Establishing a wound dressing team exhibits the following benefits: the team can provide professional (or at least better than average) wound dressing, thus ensuring safe, appropriate, and efficient wound care. Additionally, it can offer scheduled on-time dressing appointments and individual wound care plans, education, and regular follow-ups. Wound dressings administered by a team member will promote a continuous relationship between patients and healthcare providers, thereby improving trust and clinical outcomes. Furthermore, the wound dressing team can assume some of the burden of training residents and internists.
However, the decreased interest of physicians in the wound care of their admitted patients has been the main drawback since this system was stipulated. To overcome this drawback, our team attempted to initiate communication between the physician and the dressing team through the order communication system with proper documentation of the wound state. For example, when there is a good or bad change of the wound state in patients, the dressing team always notifies the physician in each of the admitted departments so that the physicians are aware of the change. In addition, clinical education for trainees, such as internists or residents, is another essential issue. Although the implementation of the wound management system reduced the burden of dressing, it also decreased the opportunity for wound care in practice. To overcome this, we launched and developed an educational program on wound care for the internists and residents. This program was regularly conducted by the department of education and training of the hospital, as an essential education program that every trainee has to complete each year during their training period.
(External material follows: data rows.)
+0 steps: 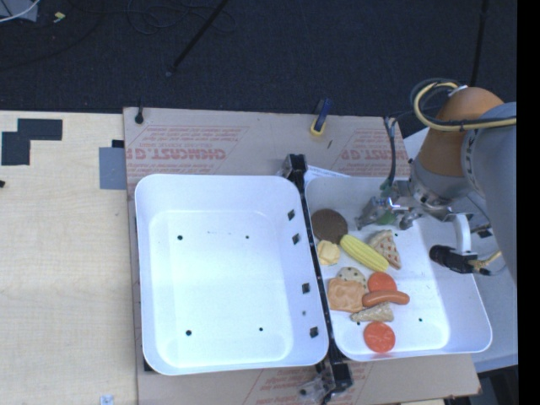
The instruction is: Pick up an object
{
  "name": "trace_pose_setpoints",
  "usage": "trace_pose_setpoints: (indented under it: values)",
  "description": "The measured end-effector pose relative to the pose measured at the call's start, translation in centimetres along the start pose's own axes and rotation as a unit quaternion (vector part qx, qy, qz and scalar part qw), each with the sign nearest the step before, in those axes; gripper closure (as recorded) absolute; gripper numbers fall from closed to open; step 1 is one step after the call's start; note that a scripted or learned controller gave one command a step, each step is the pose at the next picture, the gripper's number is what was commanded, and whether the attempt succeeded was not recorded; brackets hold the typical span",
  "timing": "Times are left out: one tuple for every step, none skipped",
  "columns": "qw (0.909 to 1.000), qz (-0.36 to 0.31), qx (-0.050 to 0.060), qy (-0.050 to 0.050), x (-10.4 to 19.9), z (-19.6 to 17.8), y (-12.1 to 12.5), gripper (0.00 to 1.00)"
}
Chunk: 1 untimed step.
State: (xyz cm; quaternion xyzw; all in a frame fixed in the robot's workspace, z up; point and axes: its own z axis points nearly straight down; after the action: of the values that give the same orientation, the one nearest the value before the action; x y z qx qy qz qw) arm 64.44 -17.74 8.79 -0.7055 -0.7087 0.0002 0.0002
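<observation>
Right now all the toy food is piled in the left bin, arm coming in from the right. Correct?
Not quite. The camera view shows the toy food piled in the right bin, not the left bin. The arm does come in from the right.

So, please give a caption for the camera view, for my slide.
Arm's gripper hovers over toy food in right bin; left bin beside it.

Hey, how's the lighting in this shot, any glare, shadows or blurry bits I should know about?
Camera view: even, soft light; the left bin reads bright white with only a faint shadow along its inner walls, no hard glare. The toy food in the right bin is small and a bit soft in detail. The gripper is dim and slightly blurred, and the background beyond the bench is dark.
</observation>
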Motion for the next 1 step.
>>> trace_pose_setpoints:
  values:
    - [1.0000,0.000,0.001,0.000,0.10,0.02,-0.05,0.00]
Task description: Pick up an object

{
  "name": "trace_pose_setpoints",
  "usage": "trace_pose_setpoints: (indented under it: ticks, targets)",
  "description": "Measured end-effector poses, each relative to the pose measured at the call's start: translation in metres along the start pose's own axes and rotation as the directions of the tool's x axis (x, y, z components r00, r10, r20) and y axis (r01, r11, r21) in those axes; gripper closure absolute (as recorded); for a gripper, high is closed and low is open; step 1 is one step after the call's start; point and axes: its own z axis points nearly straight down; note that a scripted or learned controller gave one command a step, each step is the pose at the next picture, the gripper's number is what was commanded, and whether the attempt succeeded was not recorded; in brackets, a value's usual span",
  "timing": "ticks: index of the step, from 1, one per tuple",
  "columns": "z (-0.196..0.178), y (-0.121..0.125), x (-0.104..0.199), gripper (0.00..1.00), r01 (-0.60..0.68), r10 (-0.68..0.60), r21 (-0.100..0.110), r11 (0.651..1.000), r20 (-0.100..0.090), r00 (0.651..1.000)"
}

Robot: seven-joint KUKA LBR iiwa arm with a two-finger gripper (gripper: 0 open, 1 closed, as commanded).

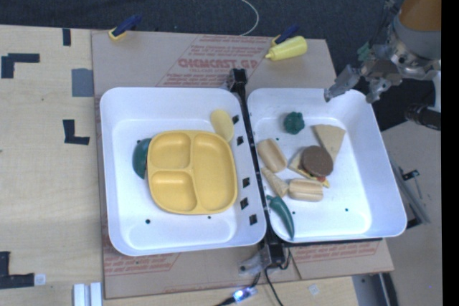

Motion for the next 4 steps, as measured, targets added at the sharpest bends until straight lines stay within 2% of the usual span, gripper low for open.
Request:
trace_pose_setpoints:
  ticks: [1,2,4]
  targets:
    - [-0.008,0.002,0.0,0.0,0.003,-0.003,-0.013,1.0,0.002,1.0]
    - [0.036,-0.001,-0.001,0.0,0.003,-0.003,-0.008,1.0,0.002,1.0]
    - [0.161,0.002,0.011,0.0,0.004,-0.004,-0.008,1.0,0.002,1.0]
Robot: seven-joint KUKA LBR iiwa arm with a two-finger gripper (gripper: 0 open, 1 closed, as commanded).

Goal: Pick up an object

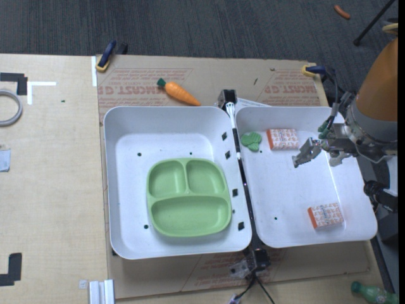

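You see the gripper [308, 152] over the right bin [354, 233], near its right edge and toward the far side, with nothing visible between its fingers; how far they are spread you cannot tell from this angle. In that bin, one box [282, 138] lies by the far edge, a green piece [252, 141] sits just left of it in the far left corner, and a second box [326, 216] lies near the near right corner. The left bin [126, 233] holds a green tray [188, 197] at its middle. A carrot [178, 92] rests on the bench beyond the left bin's far edge.
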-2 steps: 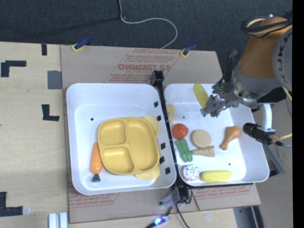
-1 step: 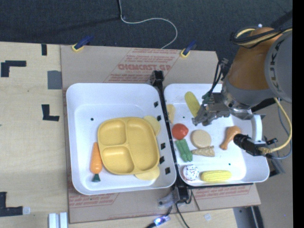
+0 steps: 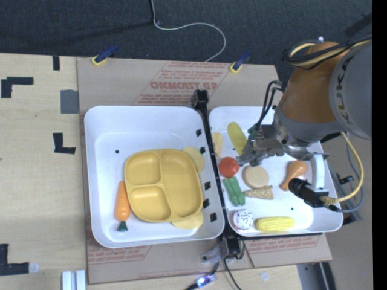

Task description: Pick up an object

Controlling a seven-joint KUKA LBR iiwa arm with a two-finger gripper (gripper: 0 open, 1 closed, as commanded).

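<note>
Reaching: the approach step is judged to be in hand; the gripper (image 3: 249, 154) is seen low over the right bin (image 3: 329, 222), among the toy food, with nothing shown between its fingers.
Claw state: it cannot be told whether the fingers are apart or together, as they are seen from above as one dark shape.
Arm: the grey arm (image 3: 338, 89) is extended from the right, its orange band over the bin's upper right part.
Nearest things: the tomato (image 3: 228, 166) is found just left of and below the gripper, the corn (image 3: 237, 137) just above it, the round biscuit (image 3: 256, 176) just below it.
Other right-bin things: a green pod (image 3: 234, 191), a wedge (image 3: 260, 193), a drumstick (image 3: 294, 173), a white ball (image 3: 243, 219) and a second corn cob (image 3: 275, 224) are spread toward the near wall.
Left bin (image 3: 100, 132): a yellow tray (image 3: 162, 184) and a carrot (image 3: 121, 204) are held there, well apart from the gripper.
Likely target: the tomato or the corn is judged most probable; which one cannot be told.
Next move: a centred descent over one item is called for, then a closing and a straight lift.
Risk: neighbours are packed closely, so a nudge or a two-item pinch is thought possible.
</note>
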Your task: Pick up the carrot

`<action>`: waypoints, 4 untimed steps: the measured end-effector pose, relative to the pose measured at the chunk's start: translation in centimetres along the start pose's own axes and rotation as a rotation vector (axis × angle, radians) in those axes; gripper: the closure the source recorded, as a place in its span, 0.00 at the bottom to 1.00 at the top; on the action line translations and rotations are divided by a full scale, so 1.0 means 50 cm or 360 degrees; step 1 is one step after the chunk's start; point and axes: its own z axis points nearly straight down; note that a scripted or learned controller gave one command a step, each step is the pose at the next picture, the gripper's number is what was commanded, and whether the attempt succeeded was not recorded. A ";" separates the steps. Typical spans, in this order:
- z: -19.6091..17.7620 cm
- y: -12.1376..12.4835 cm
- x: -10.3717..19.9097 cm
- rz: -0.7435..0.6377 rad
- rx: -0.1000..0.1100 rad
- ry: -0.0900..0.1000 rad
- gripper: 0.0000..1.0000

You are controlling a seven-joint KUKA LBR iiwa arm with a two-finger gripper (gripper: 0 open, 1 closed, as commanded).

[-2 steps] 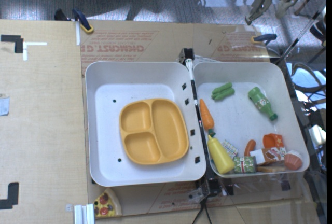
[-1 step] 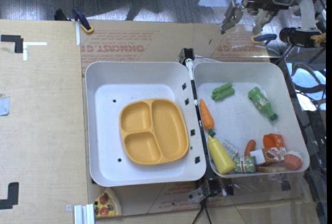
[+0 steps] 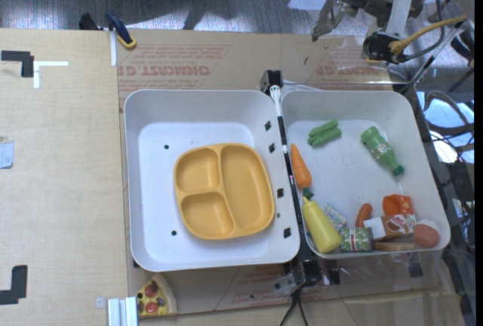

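The carrot is orange with a small green top. It lies in the right bin, close against that bin's left wall, pointing away from the camera. My gripper hangs high above the bench, beyond the far edge of the right bin. It is well away from the carrot and above cardboard, with nothing seen in it.
Near the carrot lie a yellow squeeze bottle, a green pea pod, a green bottle and several small toy foods in the near right corner. The left bin holds a yellow divided plate.
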 end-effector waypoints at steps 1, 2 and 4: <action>-0.218 -0.025 0.060 0.0019 -0.0001 0.0001 0.00; -0.192 -0.047 0.116 0.0052 0.0003 -0.0001 0.00; -0.200 -0.099 0.217 0.0176 0.0001 0.0000 0.00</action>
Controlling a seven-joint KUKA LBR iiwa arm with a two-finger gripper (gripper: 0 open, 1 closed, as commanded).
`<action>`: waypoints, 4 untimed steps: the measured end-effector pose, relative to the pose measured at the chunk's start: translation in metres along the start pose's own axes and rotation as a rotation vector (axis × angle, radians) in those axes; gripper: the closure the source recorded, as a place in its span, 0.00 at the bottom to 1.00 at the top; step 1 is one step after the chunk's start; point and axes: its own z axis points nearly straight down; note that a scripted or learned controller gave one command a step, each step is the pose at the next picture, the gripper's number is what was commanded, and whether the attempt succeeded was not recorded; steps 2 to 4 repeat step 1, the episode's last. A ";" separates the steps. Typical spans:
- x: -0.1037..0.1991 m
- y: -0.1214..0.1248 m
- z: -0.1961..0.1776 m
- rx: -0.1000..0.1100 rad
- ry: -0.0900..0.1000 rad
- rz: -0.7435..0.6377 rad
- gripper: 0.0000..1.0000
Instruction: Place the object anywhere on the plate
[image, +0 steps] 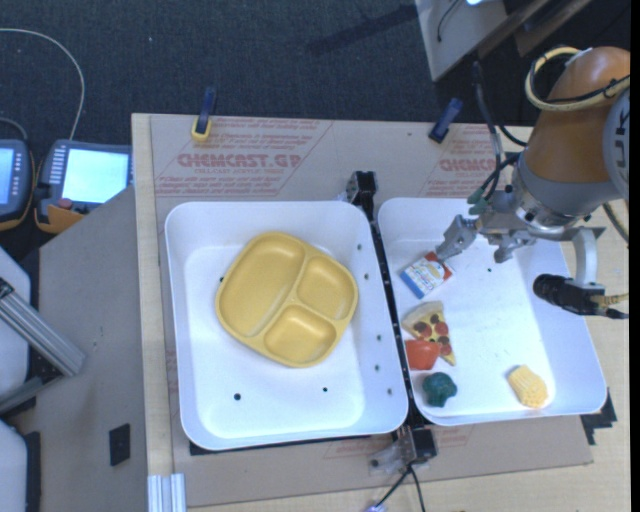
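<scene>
Nearest, along the right bin's (560, 400) front edge, lie a green broccoli toy (438, 387) and yellow corn toy (528, 385). The yellow three-compartment plastic plate (288, 298) sits mid left bin (190, 330). Farther back, the gripper (480, 236) hangs with fingers spread, its left fingertip just beside the small blue-white-red carton (424, 273) near the right bin's left wall. Closing off-centre could nudge the carton aside.

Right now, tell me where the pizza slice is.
The pizza slice lies in the right bin, near its left wall, below the small blue-and-white carton and just above the red toy.
</scene>
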 end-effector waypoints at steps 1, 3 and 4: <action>0.000 0.003 -0.008 -0.015 -0.001 -0.003 0.00; 0.000 0.003 -0.008 -0.015 -0.001 -0.003 0.00; 0.000 0.003 -0.008 -0.015 -0.001 -0.003 0.00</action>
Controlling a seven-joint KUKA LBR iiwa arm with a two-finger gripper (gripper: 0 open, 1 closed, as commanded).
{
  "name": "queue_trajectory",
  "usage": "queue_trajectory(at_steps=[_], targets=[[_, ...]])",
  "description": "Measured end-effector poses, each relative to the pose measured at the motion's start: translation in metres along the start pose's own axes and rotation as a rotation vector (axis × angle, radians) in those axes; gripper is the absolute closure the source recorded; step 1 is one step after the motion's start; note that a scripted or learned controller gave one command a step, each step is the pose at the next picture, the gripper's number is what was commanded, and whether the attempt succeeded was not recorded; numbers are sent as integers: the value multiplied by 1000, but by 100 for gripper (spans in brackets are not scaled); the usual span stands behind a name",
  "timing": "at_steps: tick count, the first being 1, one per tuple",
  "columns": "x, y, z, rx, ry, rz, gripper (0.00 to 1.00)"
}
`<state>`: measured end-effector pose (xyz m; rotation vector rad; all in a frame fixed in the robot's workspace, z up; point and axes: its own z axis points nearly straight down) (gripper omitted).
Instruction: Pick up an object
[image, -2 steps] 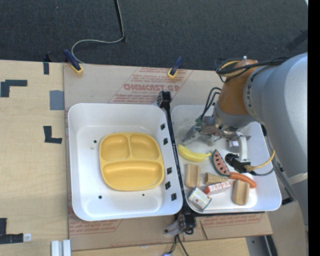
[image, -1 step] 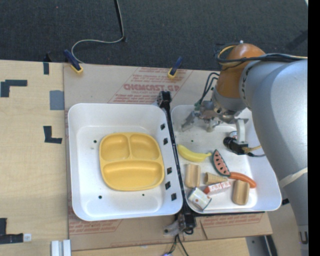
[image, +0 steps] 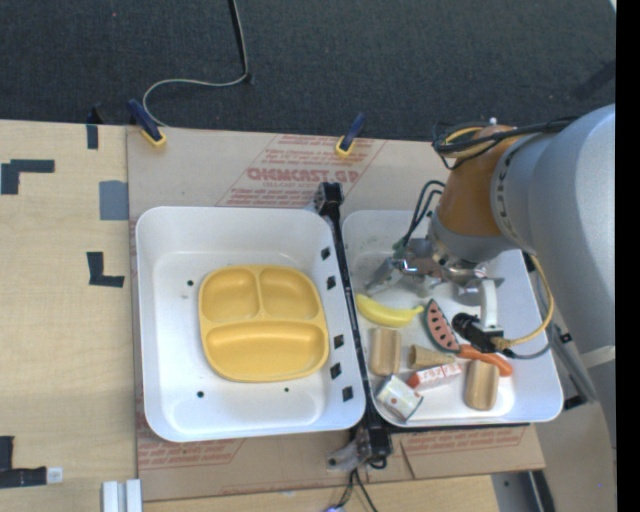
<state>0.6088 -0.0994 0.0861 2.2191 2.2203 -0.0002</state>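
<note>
Yellow plastic banana (image: 388, 311) lies in the right-hand shallow white bin (image: 535, 400), near its 9 o'clock wall, curved ends pointing up. Metal two-finger gripper (image: 393, 272) sits just at 12 o'clock of the banana, above the bin floor; fingers spread, nothing between them. Grey arm with orange band (image: 478, 195) enters from 3 o'clock.

At 3 o'clock of the banana: red watermelon-slice toy (image: 441, 327), dark seeds visible. At 6 o'clock of the banana: tan upright cylinder (image: 385, 351), with a small tan cone (image: 426, 357) beside it. A second tan cylinder (image: 481, 384) stands toward 4 o'clock. A small red-and-white package (image: 437, 375) and a white boxy item (image: 400, 397) lie near the bin's 6 o'clock rim. Orange carrot-like piece (image: 488, 357) sits between watermelon and second cylinder.

Left-hand shallow white bin (image: 165, 300) holds a yellow three-compartment plastic tray (image: 264, 322), roughly centred. Black divider (image: 340, 300) runs between the bins.
</note>
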Motion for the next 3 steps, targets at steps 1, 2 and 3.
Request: queue_trajectory(at_steps=[1,2,3], targets=[[0,60,1,-1,1,-1,0],[-12,-50,0,1,0,2,0],[-12,-49,-10,-3,-1,1,100]])
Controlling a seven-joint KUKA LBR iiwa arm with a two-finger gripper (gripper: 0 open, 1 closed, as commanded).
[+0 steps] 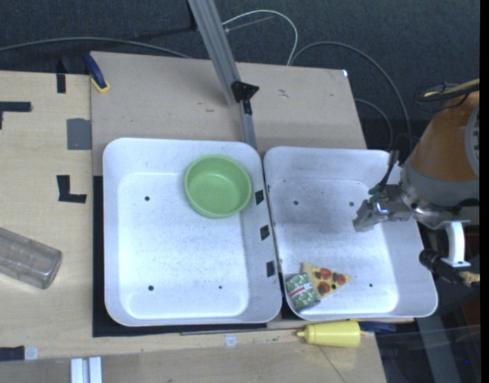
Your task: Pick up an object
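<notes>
- Pizza slice (328, 278) flat in right bin (324, 170), front edge, beside green packet (301, 290)
- My claw (365, 220) above, nothing gripped; open or closed: cannot tell

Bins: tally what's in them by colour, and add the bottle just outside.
Green: 2, the bowl in the left bin and the small packet in the right bin
Multicolour: 1, the pizza slice toy in the right bin
Yellow: 1, the bottle on the bench
Total: 4
</notes>
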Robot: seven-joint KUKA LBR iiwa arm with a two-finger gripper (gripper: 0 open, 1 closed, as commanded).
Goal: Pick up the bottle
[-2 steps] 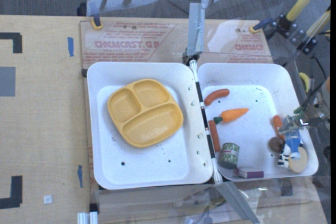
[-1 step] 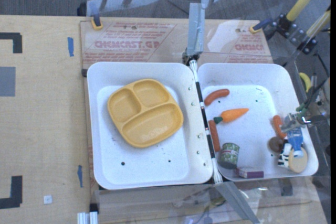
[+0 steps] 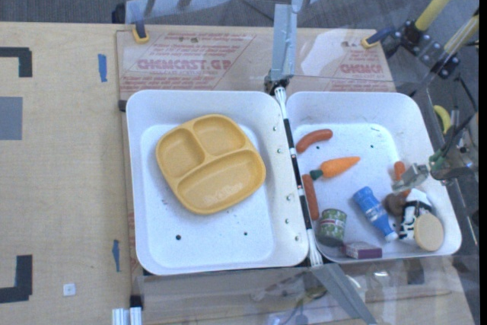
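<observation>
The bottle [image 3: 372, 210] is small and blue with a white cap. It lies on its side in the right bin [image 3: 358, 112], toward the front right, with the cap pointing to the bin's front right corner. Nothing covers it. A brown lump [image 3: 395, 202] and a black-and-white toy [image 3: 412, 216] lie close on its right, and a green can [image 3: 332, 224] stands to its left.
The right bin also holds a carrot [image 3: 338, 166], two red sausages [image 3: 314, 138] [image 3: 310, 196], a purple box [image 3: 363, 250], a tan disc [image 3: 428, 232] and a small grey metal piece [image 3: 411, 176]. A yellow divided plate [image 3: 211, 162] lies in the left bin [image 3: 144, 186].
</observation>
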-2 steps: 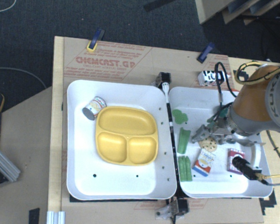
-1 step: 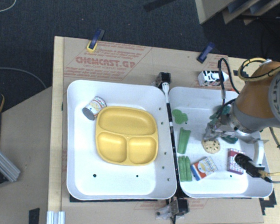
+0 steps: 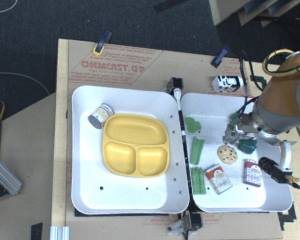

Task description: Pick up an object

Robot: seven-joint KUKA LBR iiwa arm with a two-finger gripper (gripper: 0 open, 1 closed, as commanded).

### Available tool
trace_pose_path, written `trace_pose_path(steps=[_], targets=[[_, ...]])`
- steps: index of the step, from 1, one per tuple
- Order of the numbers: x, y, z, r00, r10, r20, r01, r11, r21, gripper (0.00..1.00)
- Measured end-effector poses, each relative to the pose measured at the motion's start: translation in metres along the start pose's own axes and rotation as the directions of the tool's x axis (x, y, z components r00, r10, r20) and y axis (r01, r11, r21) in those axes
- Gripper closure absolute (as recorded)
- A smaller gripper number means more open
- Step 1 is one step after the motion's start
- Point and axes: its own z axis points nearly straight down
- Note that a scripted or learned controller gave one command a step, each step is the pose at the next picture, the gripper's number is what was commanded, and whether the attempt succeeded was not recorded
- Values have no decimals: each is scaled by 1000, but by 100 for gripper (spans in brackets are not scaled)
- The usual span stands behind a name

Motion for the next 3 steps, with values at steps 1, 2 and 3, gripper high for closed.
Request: trace_pose_path(steps=[1,2,3], targets=[[1,3,-43,1000,0,0,0,1000,-2,100],[1,4,-86,1000,-1,1,1,1000,-3,100],[54,21,-95,1000,-5,-2,5,1000,-1,100]])
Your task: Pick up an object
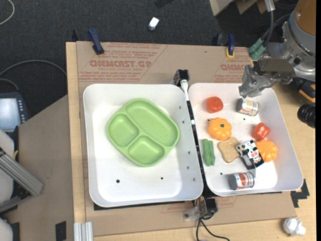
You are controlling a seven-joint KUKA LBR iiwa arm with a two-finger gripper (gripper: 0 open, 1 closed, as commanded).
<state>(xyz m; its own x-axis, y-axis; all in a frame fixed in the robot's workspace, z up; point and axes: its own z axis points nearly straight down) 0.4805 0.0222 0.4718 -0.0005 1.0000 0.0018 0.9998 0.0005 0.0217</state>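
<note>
Item: table (125,59) with two white bins side by side; we reach in from the right

Left bin (100,185): one green divided plate (143,132), lying near the middle

Right bin (281,169): a red tomato (214,104), a small orange pumpkin (219,128), a green pod (208,152), a slice of toast (228,149), a red pepper (260,131), an orange fruit (268,149), a black-and-white packet (249,153), a can on its side (242,180) near the front wall, and a small white cup (248,107) at the back

Gripper (251,90): at the back of the right bin, directly over the small white cup; we cannot tell how wide it stands, and nothing is seen between its fingers

Key relation: the cup lies just below and toward the front of our gripper, tipped on its side with its long axis running roughly left to right. The tomato sits just beside it to the left, apart from it. We judge a short straight drop the likely next need
</note>
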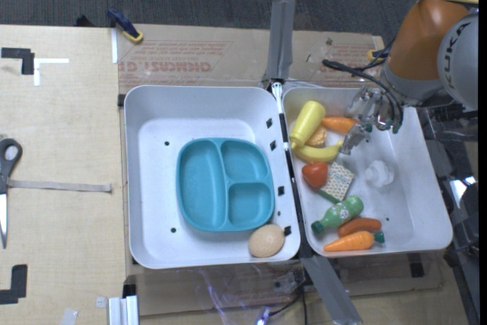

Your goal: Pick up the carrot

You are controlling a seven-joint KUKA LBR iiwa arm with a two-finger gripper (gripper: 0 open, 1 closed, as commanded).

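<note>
An orange carrot with a green end (351,242) lies at the front edge of the right bin (426,186). A second orange carrot-like piece (337,123) lies near the back of that bin, next to a yellow bottle (306,122). My gripper (359,131) hangs over the back of the right bin, just right of that second orange piece and close to it. Whether it touches the piece is hidden by the wrist. The front carrot lies well apart from the gripper.
The right bin also holds a banana (318,153), a red tomato (314,174), a speckled cracker (338,181), a green bottle (337,213), a reddish sausage (360,225) and a clear object (378,175). The left bin (144,164) has a blue divided plate (225,184) and an egg (265,241).
</note>
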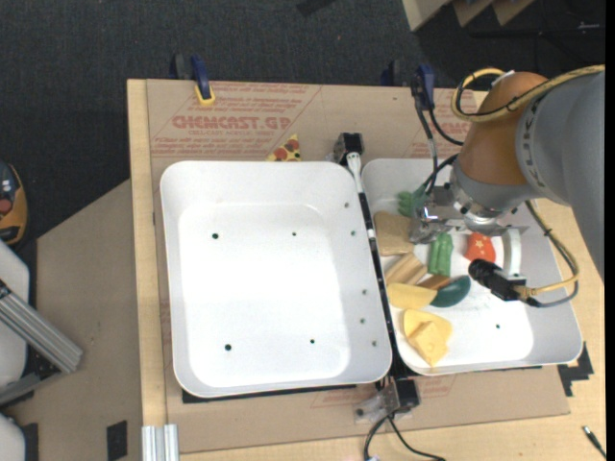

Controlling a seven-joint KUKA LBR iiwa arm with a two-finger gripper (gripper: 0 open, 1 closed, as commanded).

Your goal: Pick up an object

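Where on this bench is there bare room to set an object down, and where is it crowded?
The left bin offers a wide bare floor, bordered by its own rim. In the right bin, a bare patch lies in the near right corner, beside the yellow pieces. Its left and middle are crowded: green block, red item, tan pieces, and the gripper above.

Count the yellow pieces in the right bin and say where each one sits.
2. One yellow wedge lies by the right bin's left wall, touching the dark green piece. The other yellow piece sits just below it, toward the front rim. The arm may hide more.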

The present study has limitations. Since the wound care team was established at a single academic institution, the results may not be generalizable across all practice settings. This study focused on reporting the experience of developing and integrating wound dressing teams in a single large academic medical center. Additionally, data before the establishment of the wound dressing team were not available; thus, direct comparisons of the service satisfaction, complication rates, or expenditures could not be conducted.
Based on our experience in establishing a wound dressing team, we conclude that the team can enhance patient satisfaction by providing professional wound care services and scheduled on-time dressing. Additionally, ward nurses and internists/residents were satisfied with the system because their workload was reduced. Furthermore, wound care using this system was safe. Our positive and promising outcomes are expected to provide a potential framework for establishing similar service models.